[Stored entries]
╔══

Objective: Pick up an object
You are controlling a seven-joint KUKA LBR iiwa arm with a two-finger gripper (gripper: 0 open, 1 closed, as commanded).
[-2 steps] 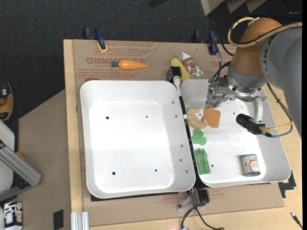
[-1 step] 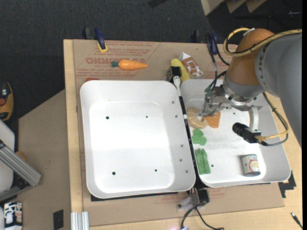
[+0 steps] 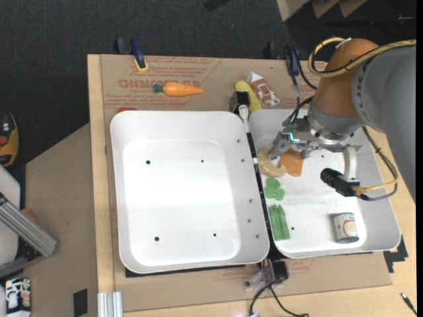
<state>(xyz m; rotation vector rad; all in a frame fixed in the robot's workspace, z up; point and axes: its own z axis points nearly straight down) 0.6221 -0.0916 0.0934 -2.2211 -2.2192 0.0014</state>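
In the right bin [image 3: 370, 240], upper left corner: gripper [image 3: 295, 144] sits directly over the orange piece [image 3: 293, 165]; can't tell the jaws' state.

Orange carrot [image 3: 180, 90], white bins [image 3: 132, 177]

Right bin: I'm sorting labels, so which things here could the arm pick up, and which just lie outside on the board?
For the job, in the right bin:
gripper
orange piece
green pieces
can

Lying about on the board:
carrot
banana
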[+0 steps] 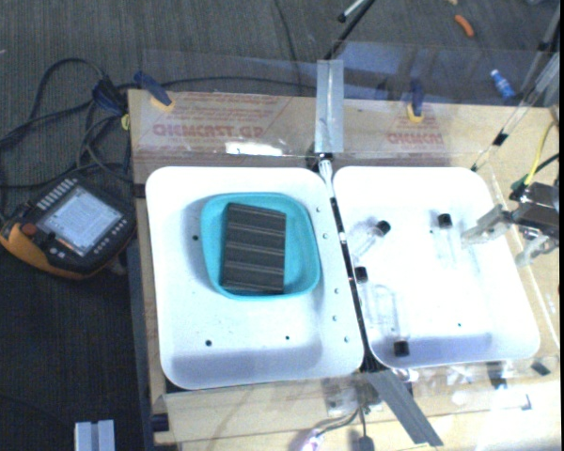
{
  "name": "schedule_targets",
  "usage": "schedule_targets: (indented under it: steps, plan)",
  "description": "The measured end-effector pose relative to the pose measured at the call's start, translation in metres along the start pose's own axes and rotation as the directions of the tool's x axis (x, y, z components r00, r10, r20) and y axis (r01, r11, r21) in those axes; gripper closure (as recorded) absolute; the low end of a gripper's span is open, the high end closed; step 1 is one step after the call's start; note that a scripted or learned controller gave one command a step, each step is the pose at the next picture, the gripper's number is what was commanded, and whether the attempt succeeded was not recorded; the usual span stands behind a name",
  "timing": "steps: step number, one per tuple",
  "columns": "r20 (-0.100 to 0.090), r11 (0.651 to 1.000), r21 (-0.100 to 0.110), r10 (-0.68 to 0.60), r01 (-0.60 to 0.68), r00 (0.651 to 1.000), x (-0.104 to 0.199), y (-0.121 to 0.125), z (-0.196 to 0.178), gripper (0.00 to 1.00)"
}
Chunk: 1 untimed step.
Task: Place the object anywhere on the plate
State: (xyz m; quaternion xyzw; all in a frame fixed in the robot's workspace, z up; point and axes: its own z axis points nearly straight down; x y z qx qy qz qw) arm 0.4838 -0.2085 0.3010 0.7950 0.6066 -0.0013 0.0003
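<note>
Your block [254, 248], dark grey and ribbed, lies flat on the teal plate [305, 252], well inside its rim and turned slightly off square. The plate sits in the middle of the left bin [244, 350], with bare white floor on all sides of it.

At the far right, the arm [538, 212] reaches in over the right edge of the right bin [451, 313], well apart from plate and block. Its jaws point left over the bin's upper right part; you cannot tell whether they are open or closed, and nothing shows between them.

Four small clear vials lie scattered across the right bin, each with a black cap: one near the upper left [381, 226], one near the top middle [444, 220], one against the left wall [360, 273] and one at the lower left [400, 348].

The two bins touch along a shared edge on your bench [216, 125], whose back strip bears faded red lettering. On the dark floor to the left rests a handheld pendant [70, 225] with a lit screen and an orange underside, its black cables looping away towards the bench.
</note>
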Motion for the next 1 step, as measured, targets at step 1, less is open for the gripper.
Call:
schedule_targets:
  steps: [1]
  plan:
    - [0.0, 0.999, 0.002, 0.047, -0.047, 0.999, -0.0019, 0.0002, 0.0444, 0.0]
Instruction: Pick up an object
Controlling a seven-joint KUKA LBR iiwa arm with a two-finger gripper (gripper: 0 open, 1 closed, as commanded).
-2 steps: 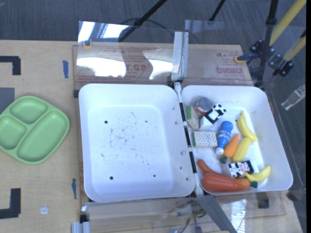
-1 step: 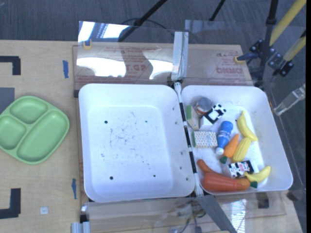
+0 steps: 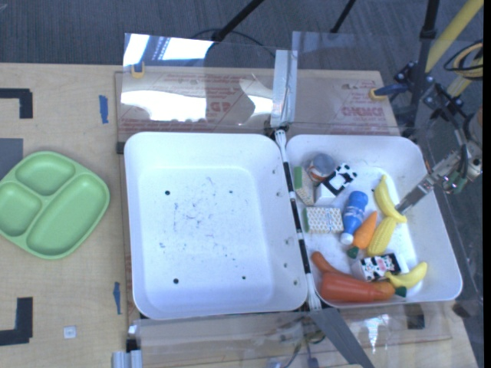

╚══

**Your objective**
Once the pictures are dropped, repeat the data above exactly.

**Answer space**
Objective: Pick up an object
You are controlling a seven-joint KUKA LBR iiwa arm with a two-finger gripper (gripper: 0 open, 1 closed, as commanded).
[-2 steps] 
[-1 step] 
[+0 steps] 
<state>(xyz m; rotation vector rad; all in a frame fixed in the robot's workspace, z up; point and axes: its own z axis points nearly straight down) 0.6221 -0.0916 0.0934 -2.2211 -2.2192 0.0014</state>
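In the right bin [image 3: 370, 240], upper left corner: gripper [image 3: 295, 144] sits directly over the orange piece [image 3: 293, 165]; can't tell the jaws' state.

Orange carrot [image 3: 180, 90], white bins [image 3: 132, 177]

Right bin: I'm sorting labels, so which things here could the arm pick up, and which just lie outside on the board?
For the job, in the right bin:
gripper
orange piece
green pieces
can

Lying about on the board:
carrot
banana
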[+0 steps] 
{
  "name": "schedule_targets",
  "usage": "schedule_targets: (indented under it: steps, plan)",
  "description": "The measured end-effector pose relative to the pose measured at the call's start, translation in metres along the start pose's own axes and rotation as the directions of the tool's x axis (x, y, z components r00, r10, r20) and y axis (r01, r11, r21) in those axes; gripper closure (as recorded) absolute; the low end of a gripper's span is open, the high end closed; step 1 is one step after the call's start; note that a scripted or learned controller gave one command a step, each step is the pose at the next picture, the gripper's number is what was commanded, and whether the attempt succeeded was not recorded; the usual span stands behind a name",
  "timing": "steps: step number, one per tuple",
  "columns": "r20 (-0.100 to 0.090), r11 (0.651 to 1.000), r21 (-0.100 to 0.110), r10 (-0.68 to 0.60), r01 (-0.60 to 0.68), r00 (0.651 to 1.000), x (-0.104 to 0.199), y (-0.121 to 0.125), z (-0.196 to 0.178), gripper (0.00 to 1.00)"
}
Chunk: 1 untimed step.
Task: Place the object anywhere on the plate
State: (xyz m; quaternion xyzw; all in a frame fixed in the robot's workspace, z up; point and axes: its own z axis points nearly straight down; x y z qx qy qz qw) arm 0.4838 -0.2085 0.3010 0.7950 0.6066 -0.0013 0.0003
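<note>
Your block [254, 248], dark grey and ribbed, lies flat on the teal plate [305, 252], well inside its rim and turned slightly off square. The plate sits in the middle of the left bin [244, 350], with bare white floor on all sides of it.

At the far right, the arm [538, 212] reaches in over the right edge of the right bin [451, 313], well apart from plate and block. Its jaws point left over the bin's upper right part; you cannot tell whether they are open or closed, and nothing shows between them.

Four small clear vials lie scattered across the right bin, each with a black cap: one near the upper left [381, 226], one near the top middle [444, 220], one against the left wall [360, 273] and one at the lower left [400, 348].

The two bins touch along a shared edge on your bench [216, 125], whose back strip bears faded red lettering. On the dark floor to the left rests a handheld pendant [70, 225] with a lit screen and an orange underside, its black cables looping away towards the bench.
</note>
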Motion for the next 1 step, as measured, targets at step 1, less is open for the gripper.
Call:
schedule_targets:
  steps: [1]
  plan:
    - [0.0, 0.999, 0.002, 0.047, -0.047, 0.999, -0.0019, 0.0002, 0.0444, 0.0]
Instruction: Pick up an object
Controlling a seven-joint KUKA LBR iiwa arm with a two-finger gripper (gripper: 0 open, 1 closed, as commanded).
-2 steps: 
-1 step: 
+0 steps: 

The exercise has been fully answered.